Data excerpts:
******

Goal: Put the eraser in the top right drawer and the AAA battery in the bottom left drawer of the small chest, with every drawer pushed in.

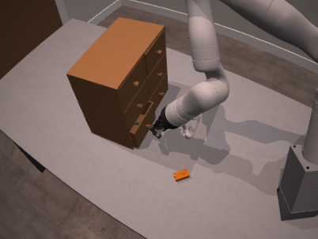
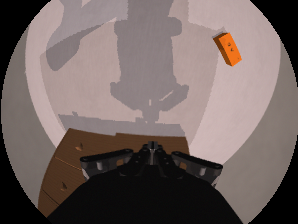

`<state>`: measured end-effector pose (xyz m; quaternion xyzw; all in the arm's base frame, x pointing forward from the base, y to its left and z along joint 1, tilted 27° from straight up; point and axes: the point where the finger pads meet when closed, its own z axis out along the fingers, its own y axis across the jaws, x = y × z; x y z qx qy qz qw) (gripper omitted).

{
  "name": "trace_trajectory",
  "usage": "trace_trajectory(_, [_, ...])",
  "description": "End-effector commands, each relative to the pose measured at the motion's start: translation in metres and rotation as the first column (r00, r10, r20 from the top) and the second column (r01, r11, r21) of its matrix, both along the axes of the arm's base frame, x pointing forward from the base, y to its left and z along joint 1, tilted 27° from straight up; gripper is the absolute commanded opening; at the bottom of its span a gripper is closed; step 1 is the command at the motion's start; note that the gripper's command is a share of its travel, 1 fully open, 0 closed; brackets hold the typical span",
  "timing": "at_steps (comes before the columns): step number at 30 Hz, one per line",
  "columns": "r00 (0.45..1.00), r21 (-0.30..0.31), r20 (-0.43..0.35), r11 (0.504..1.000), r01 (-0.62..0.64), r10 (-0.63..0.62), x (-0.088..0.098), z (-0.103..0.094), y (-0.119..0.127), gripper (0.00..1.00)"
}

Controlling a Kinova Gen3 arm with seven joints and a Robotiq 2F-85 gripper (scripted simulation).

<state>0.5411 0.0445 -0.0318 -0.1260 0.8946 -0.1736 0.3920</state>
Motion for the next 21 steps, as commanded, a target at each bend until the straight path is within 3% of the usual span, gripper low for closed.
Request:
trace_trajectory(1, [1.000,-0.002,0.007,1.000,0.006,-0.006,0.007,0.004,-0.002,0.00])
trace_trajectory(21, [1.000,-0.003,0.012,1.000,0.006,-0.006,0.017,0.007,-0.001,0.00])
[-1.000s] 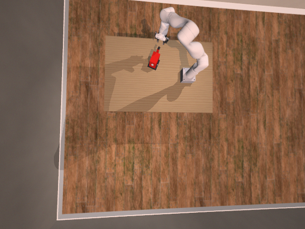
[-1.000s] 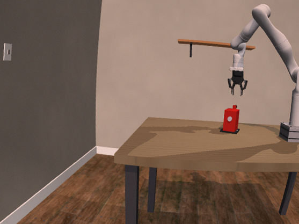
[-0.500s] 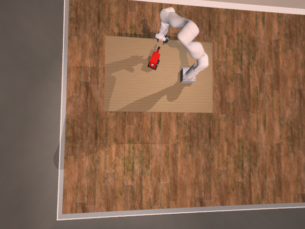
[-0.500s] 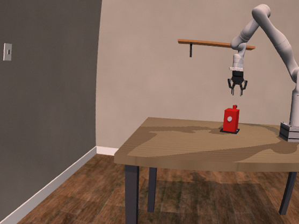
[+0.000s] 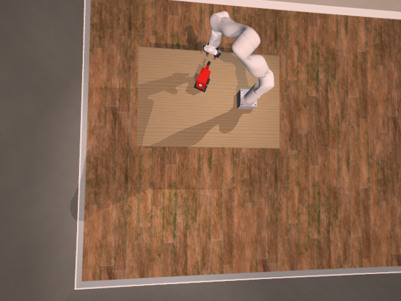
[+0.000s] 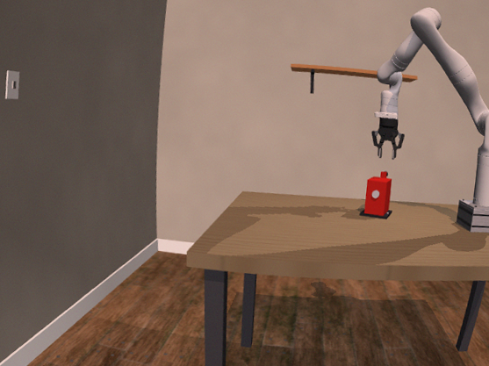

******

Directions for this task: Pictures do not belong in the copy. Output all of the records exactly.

Solution:
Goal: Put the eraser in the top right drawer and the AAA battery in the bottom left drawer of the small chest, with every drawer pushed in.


`<state>`: measured end-effector pose (xyz m; quaternion xyzw; all in the arm's base frame, x pointing forward from the base, y to its left and z along joint 1, tilted 27° from straight up; point and axes: the point where the finger pads meet when closed, its own z axis out along the fingers, its own y axis across the jaws, x = y × z; x y z qx qy qz qw) (gripper omitted).

{
  "name": "trace_trajectory",
  "usage": "trace_trajectory(_, [_, ...])",
  "description": "End-effector commands, each relative to the pose measured at the motion's start: translation in metres and rotation as the first column (r00, r10, r20 from the top) and the second column (r01, r11, r21) of its matrix, both along the axes of the arm's base frame, x pointing forward from the base, y to its left and z along joint 1, tilted 27° from straight up; gripper is the absolute commanded opening; at the bottom of its span a gripper is closed; step 1 is the command at the motion's start; note that the gripper's command is a share of its travel, 1 fully open, 0 closed; brackets hold the typical span",
  "timing": "at_steps (comes before the columns): step number at 30 Hz, one per line",
  "columns": "r00 (0.45..1.00), r21 (-0.30..0.31), r20 (-0.43..0.35), r11 (0.504..1.000), r01 (-0.62..0.64), r10 (-0.63..0.62), x (-0.088..0.098), z (-0.103..0.094), y (-0.119..0.127), gripper (0.00..1.00)"
}

Controlling a Kinova Gen3 arm with seven joints and a Robotiq 2F-85 gripper (scripted simulation).

<state>0.5411 0.0445 -0.0318 -0.1260 0.8946 -0.1736 0.3920</state>
Motion for the next 21 steps, as commanded, a target at each bend until the straight path is within 3% of the usual span, gripper low for closed.
Request:
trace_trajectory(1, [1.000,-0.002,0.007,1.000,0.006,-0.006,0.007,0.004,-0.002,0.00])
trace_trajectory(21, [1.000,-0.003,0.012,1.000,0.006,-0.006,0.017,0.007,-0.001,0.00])
[-1.000s] 
[-1.000s] 
[-0.500s] 
[-0.500s] 
[+0.000s] 
[+0.000s] 

What the exercise asked for is now complete.